Hape lungsuran Inka berdering, tertera Budi Wiyono dilayarnya, suara Nafi menanyakan aku ke rumah Budi jam berapa?, mewakili Budi yang sedang terapi untuk melegakan pernafasannya.
Setelah parkir di depan warteg, aku berjalan di gang kecil menuju rumah yang baru dipasangi tirai bambu dan ditempeli tulisan di atas kertas ukuran A3 anyar berlaminasi, “Terima Scanning” dan yang lainnya “Cetak pasphoto kilat Rp 5.000,-“.
![](https://blogger.googleusercontent.com/img/b/R29vZ2xl/AVvXsEhGcgVrArFSG5VmtJu44xCsdgUVQsceStmSxbot9Bt2aXXIcKSP_rI5rQIgdq_JDKpuKLfzodnnCPMow0SNcCKFZUGUHJWeikmhdYUMcSArjqEatj_qCgoo61sKRZVQYdXkcf1jchJEg14/s400/Met+Rory.jpg)
Budi menyambut di atas tempat tidur tanpa kaki yang diletakkan di ruang tamu dengan botol oksigen hitam lengkap dengan regulator pinjaman, sayang yang dipergunakan bukan inventaris Dana Sosial. Di ruang yang sama seperangkat PC Pentium 4 lama dengan monitor berwarna, dan printer bertengger di atas credenza sederhana sementara scanner diletakkan seadanya di atas lantai. Istri dan keempat anaknya menyesaki ruang kecil ini, yang menjadi ruang tamu merangkap ruang kerja, makan dan tidur. Mereka duduk di lantai keramik tanpa alas sedangkan aku duduk di selembar karpet karet berwarna biru muda, masih baru tampaknya.

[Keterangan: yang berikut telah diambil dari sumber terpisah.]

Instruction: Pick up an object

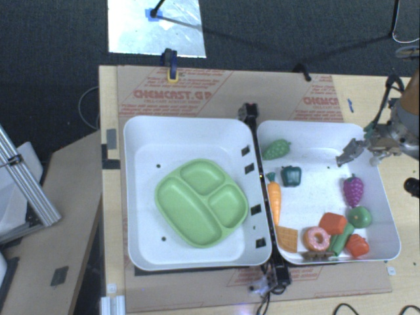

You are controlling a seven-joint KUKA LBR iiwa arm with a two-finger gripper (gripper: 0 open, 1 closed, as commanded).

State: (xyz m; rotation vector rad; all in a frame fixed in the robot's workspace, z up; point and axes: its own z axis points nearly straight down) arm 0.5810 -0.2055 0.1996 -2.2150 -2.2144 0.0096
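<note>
The right bin (308,153) holds several toy foods: a light green vegetable (277,149), a dark green pepper (291,175), a carrot (274,202), purple grapes (353,190), a green apple (359,216), a pink donut (317,239) and an orange-red piece (333,223). My gripper (361,156) hovers over the bin's far right corner, above and just beyond the grapes. Its fingers are spread open with nothing between them.
The left bin (151,143) holds a green divided plate (201,203). A black clip (249,112) sits where the two bins meet. A tan cracker (286,237), a green stick (340,241) and a red piece (357,245) crowd the right bin's near edge.
</note>
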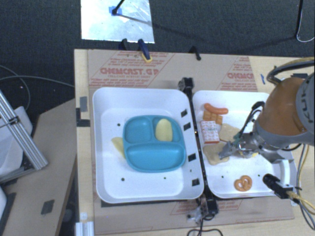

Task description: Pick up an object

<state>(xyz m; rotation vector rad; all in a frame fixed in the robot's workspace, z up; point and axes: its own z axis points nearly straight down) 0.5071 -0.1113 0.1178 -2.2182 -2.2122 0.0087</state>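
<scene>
The right bin (231,95) holds a reddish sausage (215,108), small orange pieces (212,116), a red-and-white packet (210,132), a tan flat slice (228,132), a second tan piece (211,156) and a brown pretzel (242,183). My gripper (227,150) reaches in from the right and sits low over the middle of this bin. It is just right of the second tan piece and below the flat slice. Its tip is dark and seen against the bin floor, so whether anything is in its grasp cannot be made out.
The left bin (106,102) carries a blue divided tray (152,154) with a yellow rounded object (164,130) in its upper right compartment. A pale yellow piece (117,145) lies beside the tray's left edge. A black divider (194,136) separates the bins.
</scene>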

Sehari sebelumnya Rory bersilahturami sambil memberikan ceramah agama agar Budi dan keluarga tabah menghadapi cobaan, sedangkan misiku kali ini untuk menyampaikan bantuan dari Jnonk yang bermukim Belanda dan beberapa teman yang lain. Rencana bantuan tersebut akan dipergunakan untuk membuka usaha penjualan alat tulis di rumahnya yang berhadapan dengan sekolah dasar.
Budi bersemangat untuk berterima kasih atas perhatian teman-teman, namun bronchitis akut membuat nafasnya tersengal-sengal. Persendian kaki dan lengannya terasa lemah yang membuatnya sukar berjalan dan bekerja, untungnya istri dan anak tertuanya Nafi sudah pandai mengoperasikan PC, boleh dibilang Budi hanya mengandalkan intruksi yang keluar dari mulutnya. Salah satu karya mereka adalah 10 buah buku bon pengeluaran yang dipesan oleh Arif Darmawan, 3 IPA 8, yang diterima melalui ponsel, namun belum sempat dikirimkan.
Dengan perangkat komputerlah mereka mencari nafkah, digital priting, kompetensi andalan Budi. Poster, spanduk, banner, digitalisasi foto, gantungan kunci, pin, kop surat merupakan produk yang dapat dihasilkannya. Itupun hanya mengandalkan pelanggan yang datang ke rumah akibat ruang gerak Budi yang sangat terbatas.
Di dekat kaki tempat tidur teronggok meja kecil pendek tempat meletakkan gantungan kunci yang siap dijual, diantarannya bertuliskan smandel 81 dengan kaca bundar dibelakangnya. “Mau lihat monyet?” Kataku kepada Ata dan Untung anak ke-3 dan ke-4 Budi.
“Mau ,,, mau …” sambut mereka.
“Nih, dia …!” sambil kuletakkan kaca gantungan kunci di depan muka mereka. Merekapun lantas tertawa.
“Monyetnya ompong” lanjutku, disambut gelak-tawa keluarga Budi yang memenuhi ruang serbaguna ini, pertanda masih ada keceriaan di rumah sewaan mungil ini.
Ketika aku pulang dilepas oleh istri dan anak mereka diiringi nasihat Ata yang putus sekolah TK, “Hati-hati ya om … jangan sampai ketabrak motor!”. Tempaan hidup yang keras mungkin yang membuat Ata lebih dewasa dari teman sebayanya
Sampai di rumah pukul 09:34 PM, dengan angka kilometer menunjukan 342, artinya 34,2 km jarak yang kutempuh pergi-pulang.
Aku berharap semoga saja Budi Wiyono lekas sembuh seperti semula, amin.